Tuesday, 10 November 2009

"An attack on one is an attack on all"

Did that used to be a trade union principle?

My excellent, estimable and on the ball Deputy, Dr Kyle, has written to the Unite Union Officer responsible for their third sector membership. I thought it deserved wider dissemination so I reproduce it here ;

"I see from public records that Derek Simpson earns £97,027, with pension contributions of £26,779 and other benefits of £62,820. A total package of £186,626.

Tony Woodley earns £93,815, with pension contributions of £16,347, and other benefits of £11,946. A total package of £122,108.

That is a total of £308,374 Unite spends on the CEO equivalent position - or to use the index you set this morning in The Guardian, 26 times the salary one of your members on minimum wage."

Your organisation represents millions of members and operates in a complex political and policy environment, you need great leadership and rightly pay the right amount to attract the quality you need. If called upon, ACEVO would defend Unite's remuneration package upon these grounds. This makes it all the stranger that you have chosen to openly attack charity CEOs', who's average wage is £57k - it is rare to earn more and where it does it reflects the kinds of challenges and complexities that your organisation faces.

ACEVO has invested significant amounts of charitable money in building relations between unions and charity CEOs' in the last year, and has a number of ongoing work flows that could further break down the significant barriers that unions face in extending its extremely poor representation within the third sector workforce. I would have thought you would look kindly upon this kind of activity. So I'm deeply confused by your actions today. I hope you can take a little time to let me know why you thought this attack would be of benefit to anyone, particularly the vast numbers of people who look to both unions and third sector organisations in this time of greatest need."

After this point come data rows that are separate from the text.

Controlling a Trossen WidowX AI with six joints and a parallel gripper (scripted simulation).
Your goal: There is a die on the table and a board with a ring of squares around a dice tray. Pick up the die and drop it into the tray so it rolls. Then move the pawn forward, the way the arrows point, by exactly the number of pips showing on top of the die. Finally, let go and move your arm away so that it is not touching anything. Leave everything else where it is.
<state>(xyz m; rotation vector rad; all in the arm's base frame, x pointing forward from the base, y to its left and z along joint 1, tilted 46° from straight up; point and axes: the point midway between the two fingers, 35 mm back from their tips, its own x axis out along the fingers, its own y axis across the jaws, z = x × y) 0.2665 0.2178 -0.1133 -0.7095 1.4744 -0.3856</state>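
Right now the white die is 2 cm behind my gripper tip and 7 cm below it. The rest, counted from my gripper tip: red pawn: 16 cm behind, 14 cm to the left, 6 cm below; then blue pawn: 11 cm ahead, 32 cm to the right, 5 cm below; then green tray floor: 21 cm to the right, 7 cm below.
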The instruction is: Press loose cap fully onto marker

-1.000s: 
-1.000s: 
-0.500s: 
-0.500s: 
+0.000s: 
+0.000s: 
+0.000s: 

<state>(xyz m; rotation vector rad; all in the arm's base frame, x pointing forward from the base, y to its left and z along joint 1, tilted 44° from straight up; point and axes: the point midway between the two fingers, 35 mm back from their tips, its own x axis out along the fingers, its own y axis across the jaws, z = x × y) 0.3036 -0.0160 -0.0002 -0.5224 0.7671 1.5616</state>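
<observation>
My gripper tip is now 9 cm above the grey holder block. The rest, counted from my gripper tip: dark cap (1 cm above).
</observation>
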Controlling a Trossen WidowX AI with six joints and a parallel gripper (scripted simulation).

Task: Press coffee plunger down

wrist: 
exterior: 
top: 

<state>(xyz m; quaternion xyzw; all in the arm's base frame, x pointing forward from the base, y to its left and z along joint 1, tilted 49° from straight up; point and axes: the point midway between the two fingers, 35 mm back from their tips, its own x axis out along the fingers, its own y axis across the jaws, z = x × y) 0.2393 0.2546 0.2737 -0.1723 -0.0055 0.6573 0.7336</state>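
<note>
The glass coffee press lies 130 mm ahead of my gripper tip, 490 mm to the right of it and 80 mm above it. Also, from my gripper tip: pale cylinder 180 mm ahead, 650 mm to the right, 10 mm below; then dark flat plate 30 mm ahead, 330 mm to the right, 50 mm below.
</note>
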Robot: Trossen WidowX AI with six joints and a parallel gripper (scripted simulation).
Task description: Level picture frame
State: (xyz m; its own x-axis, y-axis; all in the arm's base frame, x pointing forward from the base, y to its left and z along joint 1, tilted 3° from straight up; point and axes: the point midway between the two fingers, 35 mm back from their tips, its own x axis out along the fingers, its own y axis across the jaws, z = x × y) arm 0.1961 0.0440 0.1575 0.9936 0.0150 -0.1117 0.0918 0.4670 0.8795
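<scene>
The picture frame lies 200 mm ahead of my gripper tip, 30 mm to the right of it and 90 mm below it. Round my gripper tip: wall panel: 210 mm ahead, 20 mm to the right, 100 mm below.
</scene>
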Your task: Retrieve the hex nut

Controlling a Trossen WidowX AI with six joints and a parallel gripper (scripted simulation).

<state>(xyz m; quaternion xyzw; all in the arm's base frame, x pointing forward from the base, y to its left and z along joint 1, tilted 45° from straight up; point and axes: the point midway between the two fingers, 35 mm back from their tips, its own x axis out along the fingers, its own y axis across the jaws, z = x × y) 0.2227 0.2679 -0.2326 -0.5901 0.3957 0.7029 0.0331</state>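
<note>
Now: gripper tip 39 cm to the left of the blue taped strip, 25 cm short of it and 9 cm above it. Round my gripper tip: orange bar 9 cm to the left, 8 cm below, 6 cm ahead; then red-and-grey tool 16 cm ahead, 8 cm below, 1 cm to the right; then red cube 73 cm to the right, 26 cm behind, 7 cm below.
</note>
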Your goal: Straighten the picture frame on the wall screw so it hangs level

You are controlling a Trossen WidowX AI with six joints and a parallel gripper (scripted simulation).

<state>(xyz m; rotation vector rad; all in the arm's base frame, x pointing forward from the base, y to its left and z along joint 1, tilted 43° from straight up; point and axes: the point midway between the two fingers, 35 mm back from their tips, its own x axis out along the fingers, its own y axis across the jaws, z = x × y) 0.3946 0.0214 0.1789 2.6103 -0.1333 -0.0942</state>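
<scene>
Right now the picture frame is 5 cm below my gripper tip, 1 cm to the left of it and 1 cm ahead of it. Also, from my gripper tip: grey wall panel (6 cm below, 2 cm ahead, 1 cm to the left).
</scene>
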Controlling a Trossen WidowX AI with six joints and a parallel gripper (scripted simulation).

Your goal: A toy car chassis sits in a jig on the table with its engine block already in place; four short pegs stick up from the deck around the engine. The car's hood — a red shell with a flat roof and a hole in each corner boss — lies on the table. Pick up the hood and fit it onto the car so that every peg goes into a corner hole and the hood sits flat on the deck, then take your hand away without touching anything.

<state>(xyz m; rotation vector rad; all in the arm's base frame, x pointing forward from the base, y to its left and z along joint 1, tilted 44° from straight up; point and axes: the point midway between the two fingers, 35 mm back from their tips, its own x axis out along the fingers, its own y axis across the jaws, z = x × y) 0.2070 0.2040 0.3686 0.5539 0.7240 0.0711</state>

Sums it up really. And I used similar sentiments when I spoke to The Independent who are running a story on this. I guess the upside of this story is it does give us a chance to put the case for professional pay in our sector. The attitude of the unions reflects the attitudes we found when we conducted our survey of the public over the summer. A modern enterprising sector delivering services and advocating on behalf of communities needs strong leaders. And they need to be paid professionally. That must be part of the role of the Impact Coalition. We meet this week to brainstorm ideas for a campaign.

And for light relief from all this aggravation and annoyance I spent the evening watching the latest Harry Potter. Great. Especially the parts filmed in my old College. And perhaps hints on a few potions to cheer up crabby Union General Secretaries?

Fabulous news this morning on Debbie Scott - soon to be Baroness Scott! David Cameron has asked Debbie, the CEO of Tomorrow's People, to become a Conservative Peer. Debbie has been a long standing and active member of ACEVO. She is a doughty fighter for unemployed people and also great fun. I loved her quote when she said "I've always seen my job as helping people to focus on their destiny not their history".

I ring to congratulate her. She momentarily phased when I ask her on her mobile "Is that Baroness Scott"!

She will be joining Lord David Freud, another key ACEVO ally, in developing Conservative policy on welfare to work. Great!

2 comments:

Jonathan Sillett said...

Ill-advised as Unite's comments may have been, the Guardian article did in fact state:

She [Maskell] stressed that the union's fire was aimed at the "excessive few" and not at the majority of charities, whose chief executives earn on average £57,000 annually, while those running smaller charities take home "a modest £33,000 a year".

So Dr Kyle's letter misses the point somewhat, which is that it is the excessive rather than the majority of salaries that Unite has the problem with.

Stephen Bubb said...

Fair , but only to a point. They said quite clearly that an excessive City pay culture was pervading the sector . This is not simply untrue but offensive. And I simply do mot accept that these examples show " excessive salaries2 I know that in some of the examples qouted the CEO took a significant pay cut to join our sector . Inded 38% of acevo CEOs took pay cuts when they joined their prganisation . i am not prepared to argue we all adopt hair shirts and expect that , unlike the other 2 sectors we cannot pay peole to run significant businesses with skill and expertese a professional level of salary . i will be posting an excellent article by one of the sestors top accountants which makes the point more eloquently than me later today!!